Show HN: Lxinitd an init system for containers - teknopaul
http://lxinitd.tp23.org/
======
teknopaul
lxinitd is a simple /sbin/init for LXC containers. Its more simple even than
systemV, it has just one boot script /etc/rc.local. The boot script can spawn
and respawn, but has no way to write to the filesystem.

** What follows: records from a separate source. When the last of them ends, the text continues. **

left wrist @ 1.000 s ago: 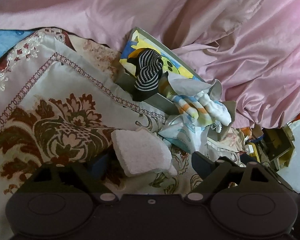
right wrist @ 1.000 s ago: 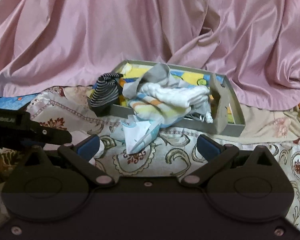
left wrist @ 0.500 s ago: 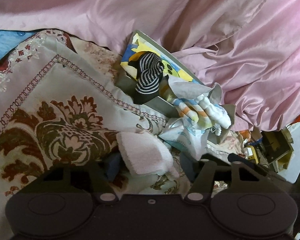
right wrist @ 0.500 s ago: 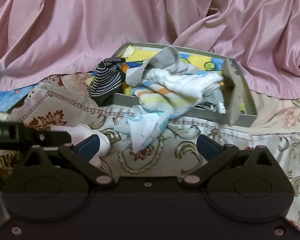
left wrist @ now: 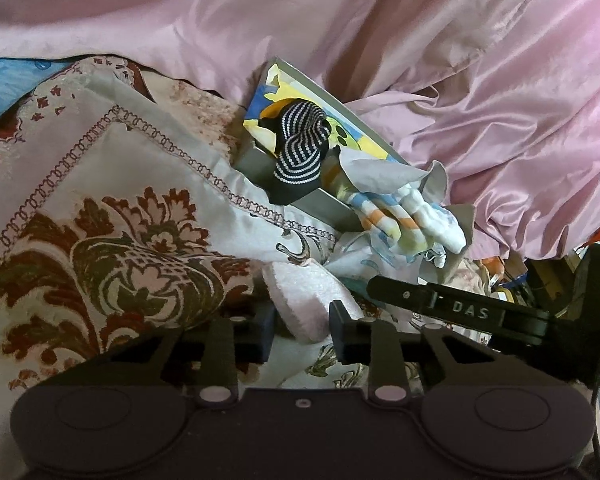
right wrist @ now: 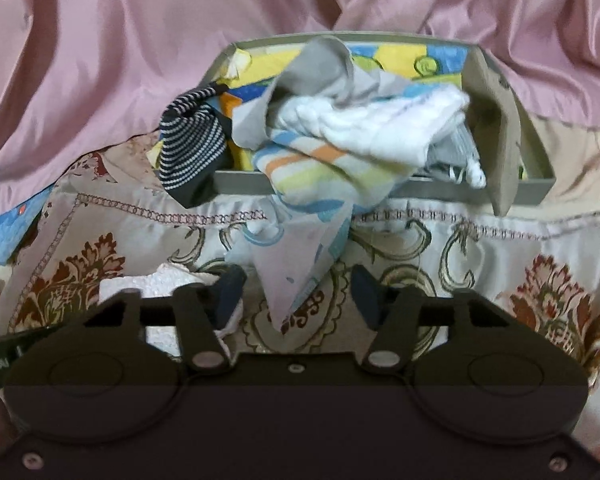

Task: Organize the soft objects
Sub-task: 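Grasp the white fluffy pad with the left tool while the right tool grasps the crumpled white paper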

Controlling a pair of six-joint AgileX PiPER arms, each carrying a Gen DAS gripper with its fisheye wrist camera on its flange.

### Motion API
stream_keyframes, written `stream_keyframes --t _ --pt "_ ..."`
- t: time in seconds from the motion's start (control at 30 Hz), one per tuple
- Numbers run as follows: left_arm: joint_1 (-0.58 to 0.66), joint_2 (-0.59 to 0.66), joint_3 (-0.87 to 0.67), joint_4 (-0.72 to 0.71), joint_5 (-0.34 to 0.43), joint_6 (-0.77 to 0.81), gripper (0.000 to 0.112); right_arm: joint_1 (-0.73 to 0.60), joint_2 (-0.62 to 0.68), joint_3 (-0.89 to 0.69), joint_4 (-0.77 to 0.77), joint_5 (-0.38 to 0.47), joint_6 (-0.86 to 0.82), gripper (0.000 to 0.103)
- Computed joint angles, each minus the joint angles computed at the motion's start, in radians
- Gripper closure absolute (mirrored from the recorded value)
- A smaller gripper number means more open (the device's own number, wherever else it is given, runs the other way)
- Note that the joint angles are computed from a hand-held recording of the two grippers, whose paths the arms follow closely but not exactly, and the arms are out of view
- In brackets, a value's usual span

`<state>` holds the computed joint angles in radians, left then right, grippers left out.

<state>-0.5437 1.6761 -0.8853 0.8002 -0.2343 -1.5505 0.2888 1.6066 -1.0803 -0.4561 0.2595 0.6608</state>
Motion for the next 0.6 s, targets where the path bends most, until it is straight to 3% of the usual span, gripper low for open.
stream_keyframes --t 0.07,0.17,0.43,0.6 --pt "-0.001 0.001 0.001 -0.017 -0.004 0.014 0.083 -0.023 0.01 -0.007 0.089 -0.005 -0.081 0.07" --pt "0.0 0.001 0.003 -0.022 -0.012 0.022 0.086 -0.026 0.014 -0.003 0.089 -0.01 -0.076 0.08" --pt "-0.014 -0.009 -0.007 -0.029 0.015 0.055 0.09 0.032 0.015 0.01 -0.249 0.01 0.237 0.091" --pt "-0.022 -0.013 -0.013 -0.04 0.036 0.065 0.092 0.055 0.007 0.025 -0.365 0.014 0.346 0.094"
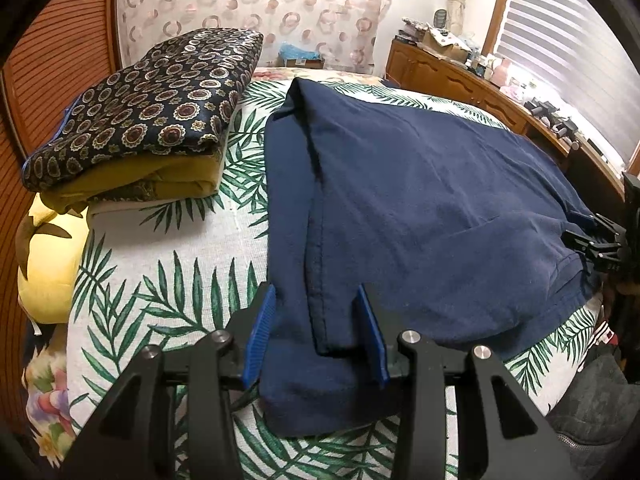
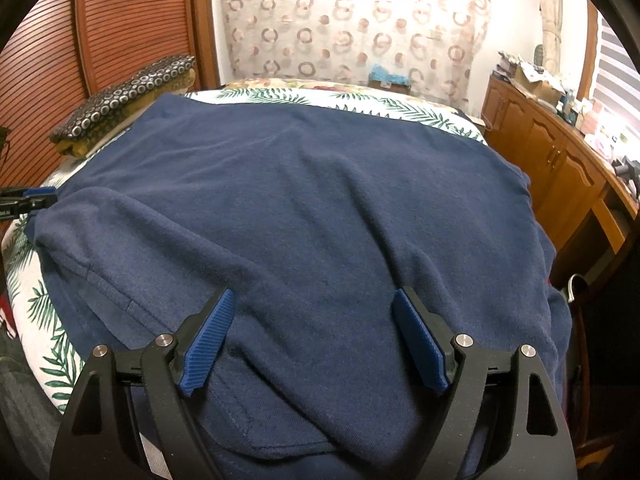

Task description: Fold small clothes

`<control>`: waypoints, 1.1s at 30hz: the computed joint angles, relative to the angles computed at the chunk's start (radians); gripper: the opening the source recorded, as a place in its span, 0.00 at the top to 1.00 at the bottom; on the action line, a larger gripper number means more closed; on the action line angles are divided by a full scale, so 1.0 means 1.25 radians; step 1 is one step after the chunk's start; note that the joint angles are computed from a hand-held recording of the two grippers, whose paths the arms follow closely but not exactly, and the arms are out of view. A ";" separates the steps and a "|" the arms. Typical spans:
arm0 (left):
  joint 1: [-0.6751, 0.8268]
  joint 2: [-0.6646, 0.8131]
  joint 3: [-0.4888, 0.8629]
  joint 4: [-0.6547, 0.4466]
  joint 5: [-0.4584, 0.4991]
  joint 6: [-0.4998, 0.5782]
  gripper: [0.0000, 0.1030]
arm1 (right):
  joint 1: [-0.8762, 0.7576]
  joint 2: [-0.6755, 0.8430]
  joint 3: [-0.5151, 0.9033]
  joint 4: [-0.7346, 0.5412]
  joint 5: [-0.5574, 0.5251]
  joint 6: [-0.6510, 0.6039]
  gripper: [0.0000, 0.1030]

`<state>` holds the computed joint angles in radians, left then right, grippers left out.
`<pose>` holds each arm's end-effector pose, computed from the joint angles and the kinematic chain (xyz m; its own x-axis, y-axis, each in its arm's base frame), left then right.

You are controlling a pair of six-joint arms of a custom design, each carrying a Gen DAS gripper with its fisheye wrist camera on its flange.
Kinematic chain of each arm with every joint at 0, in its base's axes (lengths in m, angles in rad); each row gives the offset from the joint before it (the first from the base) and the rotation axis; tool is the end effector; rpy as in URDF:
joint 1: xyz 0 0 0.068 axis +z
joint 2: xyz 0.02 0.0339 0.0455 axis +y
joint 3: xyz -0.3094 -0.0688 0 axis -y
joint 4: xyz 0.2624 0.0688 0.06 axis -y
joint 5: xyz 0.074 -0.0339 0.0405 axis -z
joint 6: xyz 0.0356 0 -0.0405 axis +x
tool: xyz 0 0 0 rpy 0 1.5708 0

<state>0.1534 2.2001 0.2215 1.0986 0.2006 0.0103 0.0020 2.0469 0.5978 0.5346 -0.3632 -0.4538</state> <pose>0.2210 0.0270 0.0150 -0.7619 -0.1076 -0.6387 -0.0164 0.9890 -0.1470 0.3186 0.0133 0.0503 -0.6162 -0.4110 -0.6718 -0.5438 0.8391 -0.0145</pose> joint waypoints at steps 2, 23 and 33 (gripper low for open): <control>-0.002 0.005 0.000 0.008 0.006 0.004 0.62 | 0.000 0.000 0.000 0.000 0.000 0.001 0.18; -0.182 -0.293 0.061 -0.158 0.043 -0.061 0.97 | -0.002 -0.016 0.010 -0.049 -0.009 -0.014 0.17; -0.369 -0.312 0.294 -0.353 0.044 -0.046 0.97 | -0.122 -0.137 -0.046 -0.056 -0.064 -0.048 0.17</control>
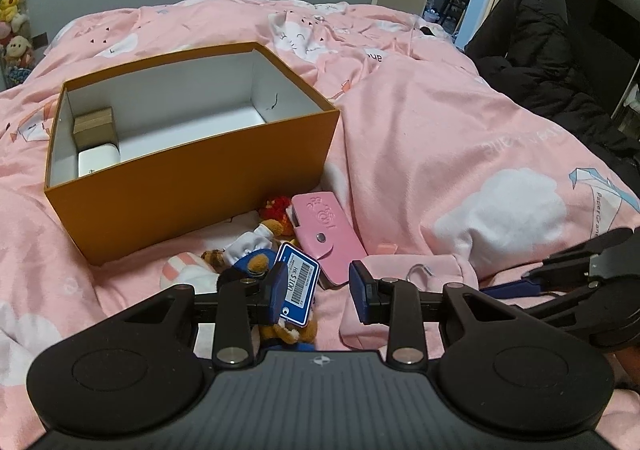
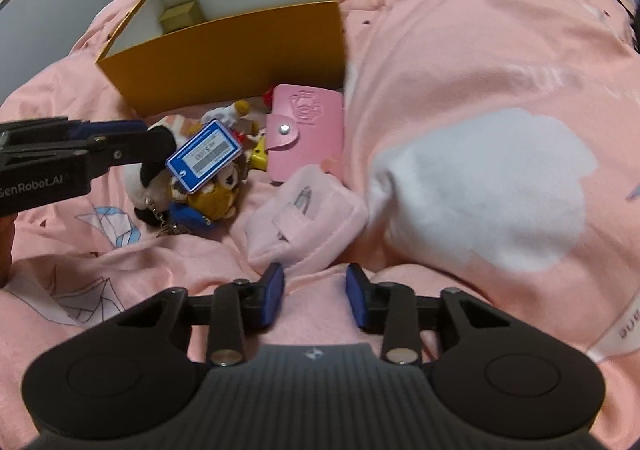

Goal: Organize objects
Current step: 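Grasp the blue-tag keychain with the left tool while the right tool grasps the pink pouch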

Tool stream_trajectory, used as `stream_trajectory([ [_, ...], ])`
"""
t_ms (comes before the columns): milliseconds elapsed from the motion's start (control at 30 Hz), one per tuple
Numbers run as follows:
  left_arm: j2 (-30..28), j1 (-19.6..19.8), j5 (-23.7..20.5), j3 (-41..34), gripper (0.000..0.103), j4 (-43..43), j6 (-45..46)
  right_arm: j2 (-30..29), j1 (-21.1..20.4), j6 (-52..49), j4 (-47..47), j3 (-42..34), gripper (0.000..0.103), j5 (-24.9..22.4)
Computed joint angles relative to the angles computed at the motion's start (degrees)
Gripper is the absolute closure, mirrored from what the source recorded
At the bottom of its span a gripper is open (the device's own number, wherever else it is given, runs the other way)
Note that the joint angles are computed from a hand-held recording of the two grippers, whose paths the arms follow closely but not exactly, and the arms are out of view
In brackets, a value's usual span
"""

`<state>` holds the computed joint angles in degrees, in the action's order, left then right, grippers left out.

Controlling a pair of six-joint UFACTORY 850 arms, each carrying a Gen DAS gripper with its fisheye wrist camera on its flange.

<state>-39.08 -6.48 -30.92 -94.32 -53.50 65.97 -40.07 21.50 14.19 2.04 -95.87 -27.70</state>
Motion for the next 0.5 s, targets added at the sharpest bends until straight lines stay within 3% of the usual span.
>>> stream_trajectory([
  [67, 0.3, 0.0, 0.0, 0.3, 0.065, -1.1, 1.2, -0.1, 0.2, -2.0, 0.5, -0.3, 0.073, 1.5],
  [133, 0.4, 0.2, -0.7, 0.3, 0.065, -2.2, 2.4, -0.5, -0.4, -10.1, 8.5, -1.0, 0.082, 3.5],
  [200, 0.5, 0.3, -1.1, 0.4, 0.065, -2.6, 3.0, -1.8, -0.9, -19.4, 17.5, -2.6, 0.084, 4.2],
  [333, 0.1, 0.3, -0.8, -0.1, 0.065, -0.5, -0.1, -4.8, -1.0, -27.7, 25.1, -6.7, 0.084, 6.0],
  [500, -1.9, 0.1, -1.5, -2.5, 0.065, 4.2, -6.3, -7.9, -0.2, -19.9, 17.1, -10.6, 0.083, 9.9],
])
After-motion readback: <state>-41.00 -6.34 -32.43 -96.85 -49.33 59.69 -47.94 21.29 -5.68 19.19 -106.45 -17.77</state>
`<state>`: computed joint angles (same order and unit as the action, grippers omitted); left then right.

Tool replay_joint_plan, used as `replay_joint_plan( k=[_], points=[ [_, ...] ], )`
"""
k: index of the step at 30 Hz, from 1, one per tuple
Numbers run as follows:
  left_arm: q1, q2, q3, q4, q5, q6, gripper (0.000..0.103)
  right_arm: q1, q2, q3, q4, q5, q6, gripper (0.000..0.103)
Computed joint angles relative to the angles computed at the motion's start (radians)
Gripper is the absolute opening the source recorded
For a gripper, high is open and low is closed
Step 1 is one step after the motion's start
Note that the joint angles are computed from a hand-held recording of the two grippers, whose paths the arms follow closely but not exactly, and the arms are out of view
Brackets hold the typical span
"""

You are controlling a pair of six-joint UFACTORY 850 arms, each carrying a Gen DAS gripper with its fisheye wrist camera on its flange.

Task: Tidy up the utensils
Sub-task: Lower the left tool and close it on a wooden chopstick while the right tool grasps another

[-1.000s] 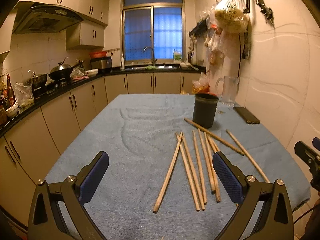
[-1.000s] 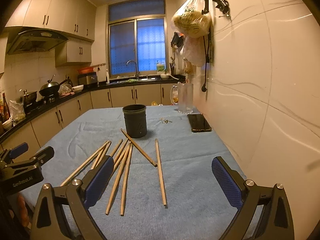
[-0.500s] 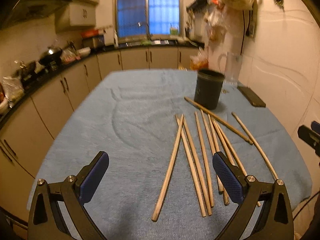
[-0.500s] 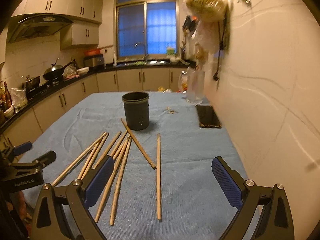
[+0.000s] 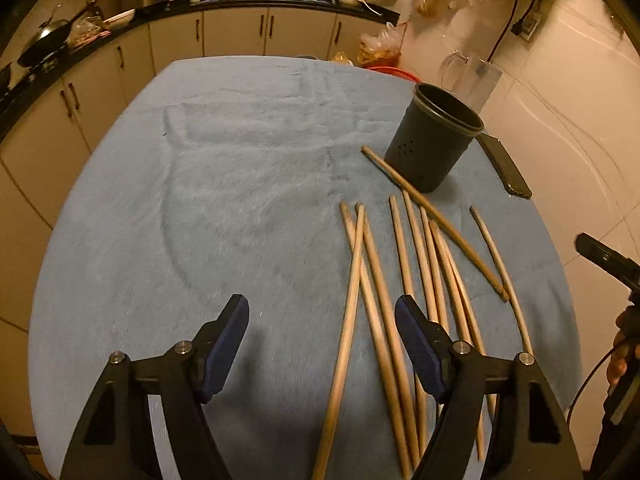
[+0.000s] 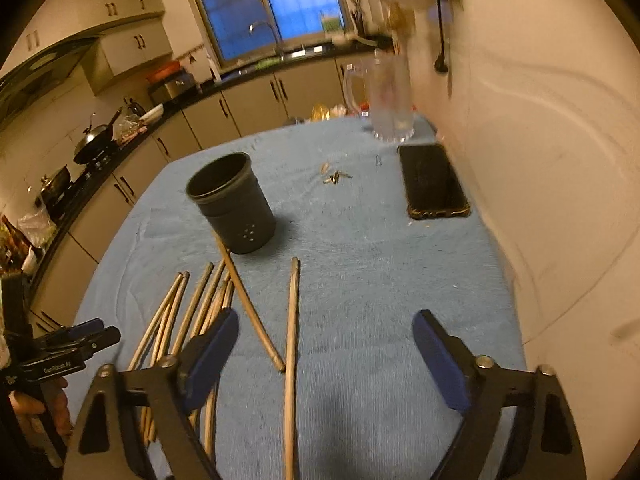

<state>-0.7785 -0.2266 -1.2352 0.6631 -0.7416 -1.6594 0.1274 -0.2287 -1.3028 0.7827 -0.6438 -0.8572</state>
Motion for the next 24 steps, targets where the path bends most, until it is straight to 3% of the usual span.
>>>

I've been using it for LXC containers with nginx and xtomp, to replace busybox
so I end up with a "full OS" container that does not have even bash, no code
runtimes at all.

Also I've got a full Ubuntu server running in an LXC container, pulled out
systemd, and boot just the servers I want. That is a build server, so I can
compile C code with an Ubuntu provided tool chain installed with debs.
However, I don't have systemd or sytemd-journald, systemd-networkd systemd-
resolved, blah, blah, blah. It seems to work, I end up with an Ubuntu that
looks like this...

USER PID %CPU %MEM VSZ RSS TTY STAT START TIME COMMAND root 1 0.0 0.0 208 4 ?
Ss 19:42 0:00 /sbin/init root 28 0.0 0.0 26072 2456 ? S 19:42 0:00
/usr/sbin/cron -f root 30 0.0 0.0 65516 5580 ? S 19:42 0:00 /usr/sbin/sshd -D
syslog 31 0.0 0.0 256400 2752 ? Ssl 19:42 0:00 /usr/sbin/rsyslogd

Interested in a bit of feedback, I've not dabbled with Linux init before. I'm
wondering if ripping out stystemd is really as "safe" as it seems to be.

N.B. just for containers, my container host is Ubuntu normal.